The concept of cyber-pets captures one aspect of the computer as perceived by users. The cyber-pet is totally dependent on the user. This relationship might give the user a feeling of power which compensates for the powerlessness they may see in their situation as children in relation to adults. The cyber-pet stands in the same relation to the child as the child might stand to the adult in some relationships.

In my seventh year class, there are a variety of attitudes towards cyberpets. Some revel in the responsibility which the child has for the welfare of the cyber-pet and the ostensible feelings of guilt and distress when one dies. These feelings are often denied by older, usually male pupils who profess to take pleasure in killing off cyber-pets or may express their mastery by telling younger children how to bring the cyber-pet back to life.
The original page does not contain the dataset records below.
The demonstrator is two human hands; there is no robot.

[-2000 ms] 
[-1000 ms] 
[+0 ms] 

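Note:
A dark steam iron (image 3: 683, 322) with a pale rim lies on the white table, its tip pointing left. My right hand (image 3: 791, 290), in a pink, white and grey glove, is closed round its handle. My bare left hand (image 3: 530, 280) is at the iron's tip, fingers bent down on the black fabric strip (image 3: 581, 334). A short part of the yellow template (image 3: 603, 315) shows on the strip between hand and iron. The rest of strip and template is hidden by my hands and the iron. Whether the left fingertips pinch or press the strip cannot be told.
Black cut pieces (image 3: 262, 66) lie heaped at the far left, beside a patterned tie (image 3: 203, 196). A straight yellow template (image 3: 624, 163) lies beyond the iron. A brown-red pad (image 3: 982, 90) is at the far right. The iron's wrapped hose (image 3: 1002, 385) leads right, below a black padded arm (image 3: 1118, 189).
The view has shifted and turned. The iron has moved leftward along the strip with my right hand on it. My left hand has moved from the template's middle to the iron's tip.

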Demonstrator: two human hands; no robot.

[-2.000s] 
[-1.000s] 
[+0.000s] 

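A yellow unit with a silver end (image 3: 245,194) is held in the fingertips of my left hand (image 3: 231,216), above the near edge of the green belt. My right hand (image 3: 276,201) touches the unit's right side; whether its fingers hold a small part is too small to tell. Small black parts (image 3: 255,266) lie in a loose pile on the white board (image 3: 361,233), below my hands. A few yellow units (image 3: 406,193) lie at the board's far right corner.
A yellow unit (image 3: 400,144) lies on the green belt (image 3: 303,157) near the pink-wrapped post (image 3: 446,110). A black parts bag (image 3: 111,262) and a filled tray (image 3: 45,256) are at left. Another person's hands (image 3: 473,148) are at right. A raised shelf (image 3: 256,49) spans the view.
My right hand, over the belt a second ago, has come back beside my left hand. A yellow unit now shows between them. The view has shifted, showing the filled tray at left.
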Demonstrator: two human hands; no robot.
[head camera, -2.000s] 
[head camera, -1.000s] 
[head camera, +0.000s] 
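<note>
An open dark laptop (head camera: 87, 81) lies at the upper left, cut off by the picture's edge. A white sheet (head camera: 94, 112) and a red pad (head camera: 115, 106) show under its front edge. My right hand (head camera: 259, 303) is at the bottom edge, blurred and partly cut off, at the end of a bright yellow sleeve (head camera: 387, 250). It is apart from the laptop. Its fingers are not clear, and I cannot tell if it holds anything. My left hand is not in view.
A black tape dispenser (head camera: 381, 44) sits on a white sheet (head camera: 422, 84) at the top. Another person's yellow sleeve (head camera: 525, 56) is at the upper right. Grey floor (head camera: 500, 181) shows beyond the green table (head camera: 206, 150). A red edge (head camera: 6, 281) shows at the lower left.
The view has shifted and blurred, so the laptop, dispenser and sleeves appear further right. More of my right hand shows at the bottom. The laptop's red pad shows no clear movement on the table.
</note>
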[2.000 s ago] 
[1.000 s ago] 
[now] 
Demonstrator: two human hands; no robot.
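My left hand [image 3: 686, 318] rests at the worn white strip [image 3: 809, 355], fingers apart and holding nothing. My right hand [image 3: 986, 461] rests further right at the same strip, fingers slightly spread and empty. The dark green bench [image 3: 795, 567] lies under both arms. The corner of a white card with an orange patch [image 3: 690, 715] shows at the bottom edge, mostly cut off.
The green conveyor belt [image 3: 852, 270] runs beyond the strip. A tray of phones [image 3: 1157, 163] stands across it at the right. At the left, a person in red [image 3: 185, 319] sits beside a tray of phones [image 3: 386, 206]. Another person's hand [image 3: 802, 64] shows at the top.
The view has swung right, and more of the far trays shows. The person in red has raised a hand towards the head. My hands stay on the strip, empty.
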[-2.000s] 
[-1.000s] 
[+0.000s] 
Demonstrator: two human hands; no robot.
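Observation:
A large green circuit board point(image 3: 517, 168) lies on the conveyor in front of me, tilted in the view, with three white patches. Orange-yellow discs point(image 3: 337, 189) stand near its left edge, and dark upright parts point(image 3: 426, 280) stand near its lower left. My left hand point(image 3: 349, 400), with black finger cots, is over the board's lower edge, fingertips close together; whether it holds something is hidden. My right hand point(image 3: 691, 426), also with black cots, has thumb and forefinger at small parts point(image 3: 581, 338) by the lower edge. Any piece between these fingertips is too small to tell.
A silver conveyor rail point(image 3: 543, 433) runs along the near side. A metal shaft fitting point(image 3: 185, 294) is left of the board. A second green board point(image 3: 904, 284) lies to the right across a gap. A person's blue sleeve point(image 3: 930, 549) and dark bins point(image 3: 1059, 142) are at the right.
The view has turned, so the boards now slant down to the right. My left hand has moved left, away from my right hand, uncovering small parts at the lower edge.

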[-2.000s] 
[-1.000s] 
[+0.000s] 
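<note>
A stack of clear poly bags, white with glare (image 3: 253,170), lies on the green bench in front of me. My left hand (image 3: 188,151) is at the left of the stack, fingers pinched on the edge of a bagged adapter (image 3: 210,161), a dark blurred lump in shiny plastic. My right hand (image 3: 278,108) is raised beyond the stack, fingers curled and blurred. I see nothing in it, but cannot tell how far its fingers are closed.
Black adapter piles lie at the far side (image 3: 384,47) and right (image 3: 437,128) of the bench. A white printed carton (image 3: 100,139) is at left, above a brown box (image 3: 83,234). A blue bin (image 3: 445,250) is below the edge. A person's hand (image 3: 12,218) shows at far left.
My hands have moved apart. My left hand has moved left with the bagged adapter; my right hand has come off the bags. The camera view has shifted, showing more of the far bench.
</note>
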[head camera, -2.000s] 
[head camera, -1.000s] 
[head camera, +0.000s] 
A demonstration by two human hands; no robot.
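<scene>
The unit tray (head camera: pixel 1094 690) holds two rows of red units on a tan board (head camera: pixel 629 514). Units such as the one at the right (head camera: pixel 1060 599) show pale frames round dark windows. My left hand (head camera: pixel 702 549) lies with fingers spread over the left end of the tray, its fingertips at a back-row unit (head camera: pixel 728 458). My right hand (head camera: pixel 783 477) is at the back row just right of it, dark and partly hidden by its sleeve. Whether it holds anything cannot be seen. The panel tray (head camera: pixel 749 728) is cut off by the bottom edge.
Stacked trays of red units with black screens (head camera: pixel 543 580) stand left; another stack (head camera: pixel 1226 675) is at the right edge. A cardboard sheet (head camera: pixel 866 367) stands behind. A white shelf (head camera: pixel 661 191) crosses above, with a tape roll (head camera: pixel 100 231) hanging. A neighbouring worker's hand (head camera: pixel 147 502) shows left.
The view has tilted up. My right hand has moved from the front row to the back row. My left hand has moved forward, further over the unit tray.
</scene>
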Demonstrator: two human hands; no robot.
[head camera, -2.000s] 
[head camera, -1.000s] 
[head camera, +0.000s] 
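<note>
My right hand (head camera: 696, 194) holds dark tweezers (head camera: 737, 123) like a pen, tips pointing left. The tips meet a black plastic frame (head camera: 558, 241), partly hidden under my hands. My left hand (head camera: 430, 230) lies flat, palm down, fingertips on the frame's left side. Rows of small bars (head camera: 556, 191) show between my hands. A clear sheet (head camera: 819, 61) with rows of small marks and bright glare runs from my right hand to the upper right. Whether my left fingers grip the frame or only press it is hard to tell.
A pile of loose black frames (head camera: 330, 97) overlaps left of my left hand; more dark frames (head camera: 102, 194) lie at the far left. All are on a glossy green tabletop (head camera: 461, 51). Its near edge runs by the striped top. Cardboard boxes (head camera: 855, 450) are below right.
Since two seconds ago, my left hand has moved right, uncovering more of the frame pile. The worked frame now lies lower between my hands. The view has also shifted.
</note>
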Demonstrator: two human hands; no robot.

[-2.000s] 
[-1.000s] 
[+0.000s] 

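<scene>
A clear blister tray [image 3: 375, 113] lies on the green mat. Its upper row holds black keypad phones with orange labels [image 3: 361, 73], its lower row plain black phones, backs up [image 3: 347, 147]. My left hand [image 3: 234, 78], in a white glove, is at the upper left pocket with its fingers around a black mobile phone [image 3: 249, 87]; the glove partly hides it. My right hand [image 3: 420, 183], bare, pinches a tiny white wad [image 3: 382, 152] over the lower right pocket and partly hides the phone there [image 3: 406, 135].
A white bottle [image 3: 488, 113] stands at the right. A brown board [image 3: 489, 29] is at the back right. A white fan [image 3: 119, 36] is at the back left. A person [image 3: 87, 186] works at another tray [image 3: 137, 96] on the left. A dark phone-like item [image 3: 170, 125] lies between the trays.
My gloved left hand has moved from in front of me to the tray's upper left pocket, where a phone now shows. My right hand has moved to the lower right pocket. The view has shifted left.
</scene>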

Both attitudes may be expressed by the same child at different ages.

Very few pupils will go on to develop the intense symbiotic relationship between the hacker and the computer described by Weizenbaum (Weizenbaum, 1984) but the cyberpet phenomenon puts the concept of computer "personality" in a different light. Human beings fear the computer as a controlling intelligence (a good deal of science fiction makes use of the 2001 concept of a computer turning on its creators) but nobody fears a smart pet. Likewise, despite her formidable arsenal, none of the children in the Letters to Lara project expressed fear of Lara Croft.

The cyberpet phenomenon also highlights the companionship which children get from computers. The companionship which children get from pets is something which parents do not regard as threatening or dangerous. When children get a similar companionship from books, from the time-shifted presence of the author-as-friend, few parents regard this as dangerous. However, when children gain the same companionship from the computer, from the time-shifted presence of the programmer-as-friend, this is regarded as a step away from humanity. In addition there are many parents who might think Lara Croft is a highly unsuitable companion for their child.

The relationship between the pupil and Lara Croft can be seen as much closer to the relationship with a cyber-pet than the relationship with a real life girl.